[Directions]: What you return must be the complete listing, unchanged.

= = = = =

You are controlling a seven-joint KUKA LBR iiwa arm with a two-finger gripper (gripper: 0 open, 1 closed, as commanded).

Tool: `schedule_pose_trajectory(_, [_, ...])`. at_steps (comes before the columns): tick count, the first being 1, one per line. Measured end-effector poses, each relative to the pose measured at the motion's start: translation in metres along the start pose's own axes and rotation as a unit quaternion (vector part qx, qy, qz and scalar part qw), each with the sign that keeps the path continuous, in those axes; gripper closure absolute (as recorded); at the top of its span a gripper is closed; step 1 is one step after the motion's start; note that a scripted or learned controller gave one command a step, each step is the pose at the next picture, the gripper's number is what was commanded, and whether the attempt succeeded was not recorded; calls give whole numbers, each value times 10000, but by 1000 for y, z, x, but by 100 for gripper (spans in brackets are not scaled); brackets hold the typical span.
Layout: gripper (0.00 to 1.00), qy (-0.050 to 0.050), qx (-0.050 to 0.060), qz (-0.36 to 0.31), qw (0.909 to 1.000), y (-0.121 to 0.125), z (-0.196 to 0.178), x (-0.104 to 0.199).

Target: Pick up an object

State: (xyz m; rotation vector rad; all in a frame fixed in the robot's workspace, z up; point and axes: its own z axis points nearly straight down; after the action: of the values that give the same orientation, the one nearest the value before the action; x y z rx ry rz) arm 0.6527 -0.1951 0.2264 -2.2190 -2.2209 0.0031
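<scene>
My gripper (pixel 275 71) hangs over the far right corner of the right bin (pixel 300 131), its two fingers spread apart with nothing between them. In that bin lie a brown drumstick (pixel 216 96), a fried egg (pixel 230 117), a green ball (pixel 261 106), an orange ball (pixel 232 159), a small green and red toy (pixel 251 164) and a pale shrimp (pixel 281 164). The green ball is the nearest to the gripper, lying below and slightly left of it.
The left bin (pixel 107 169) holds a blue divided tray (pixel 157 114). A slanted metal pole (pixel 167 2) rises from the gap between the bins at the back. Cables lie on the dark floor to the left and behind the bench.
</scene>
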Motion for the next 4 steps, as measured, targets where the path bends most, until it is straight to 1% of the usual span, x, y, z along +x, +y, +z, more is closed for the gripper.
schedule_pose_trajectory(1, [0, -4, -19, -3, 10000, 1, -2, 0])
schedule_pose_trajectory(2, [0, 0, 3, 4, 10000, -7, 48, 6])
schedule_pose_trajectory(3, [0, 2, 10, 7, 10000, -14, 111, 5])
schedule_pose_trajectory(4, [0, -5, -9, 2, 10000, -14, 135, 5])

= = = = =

[Answer space]:
You are controlling a seven-joint KUKA LBR iiwa arm with a two-finger gripper (gripper: 0 open, 1 closed, as commanded).

Tool: `schedule_pose_trajectory(_, [_, ...])`. at_steps (comes before the columns): tick count, the first being 1, one per line. Measured end-effector poses, each relative to the pose measured at the motion's start: translation in metres along the start pose's own axes and rotation as a unit quaternion (vector part qx, qy, qz and scalar part qw), each with the sign that keeps the path continuous, in those axes; gripper closure absolute (as recorded); at the top of its span a gripper is closed; step 1 is one step after the motion's start; note that a scripted or learned controller gave one command a step, each step is the pose at the next picture, the gripper's number is what was commanded, and whether the attempt succeeded was not recorded; calls give whole numbers, each value times 10000, but by 1000 for y, z, x, but by 100 for gripper (spans in brackets are not scaled); brackets hold the typical span.
Layout: gripper (0.00 to 1.00), qy (-0.050 to 0.050), qx (-0.050 to 0.060), qz (-0.36 to 0.31), qw (0.909 to 1.000), y (-0.121 to 0.125), z (-0.196 to 0.178), x (-0.104 to 0.199).

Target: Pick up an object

State: (xyz m; rotation vector rad; all in a frame fixed in the robot's workspace, z up; point and axes: its own z axis points nearly straight down; after the action: of the values that give the same orientation, the one nearest the value before the action; x y z rx ry rz) arm 0.6527 -0.1951 0.2264 -2.2190 -2.2209 0.0031
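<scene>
My gripper (pixel 275 71) hangs over the far right corner of the right bin (pixel 300 131), its two fingers spread apart with nothing between them. In that bin lie a brown drumstick (pixel 216 96), a fried egg (pixel 230 117), a green ball (pixel 261 106), an orange ball (pixel 232 159), a small green and red toy (pixel 251 164) and a pale shrimp (pixel 281 164). The green ball is the nearest to the gripper, lying below and slightly left of it.
The left bin (pixel 107 169) holds a blue divided tray (pixel 157 114). A slanted metal pole (pixel 167 2) rises from the gap between the bins at the back. Cables lie on the dark floor to the left and behind the bench.
</scene>
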Motion for the next 4 steps, as measured, targets where the path bends most, until it is straight to 1% of the usual span, x, y, z along +x, +y, +z, more is closed for the gripper.
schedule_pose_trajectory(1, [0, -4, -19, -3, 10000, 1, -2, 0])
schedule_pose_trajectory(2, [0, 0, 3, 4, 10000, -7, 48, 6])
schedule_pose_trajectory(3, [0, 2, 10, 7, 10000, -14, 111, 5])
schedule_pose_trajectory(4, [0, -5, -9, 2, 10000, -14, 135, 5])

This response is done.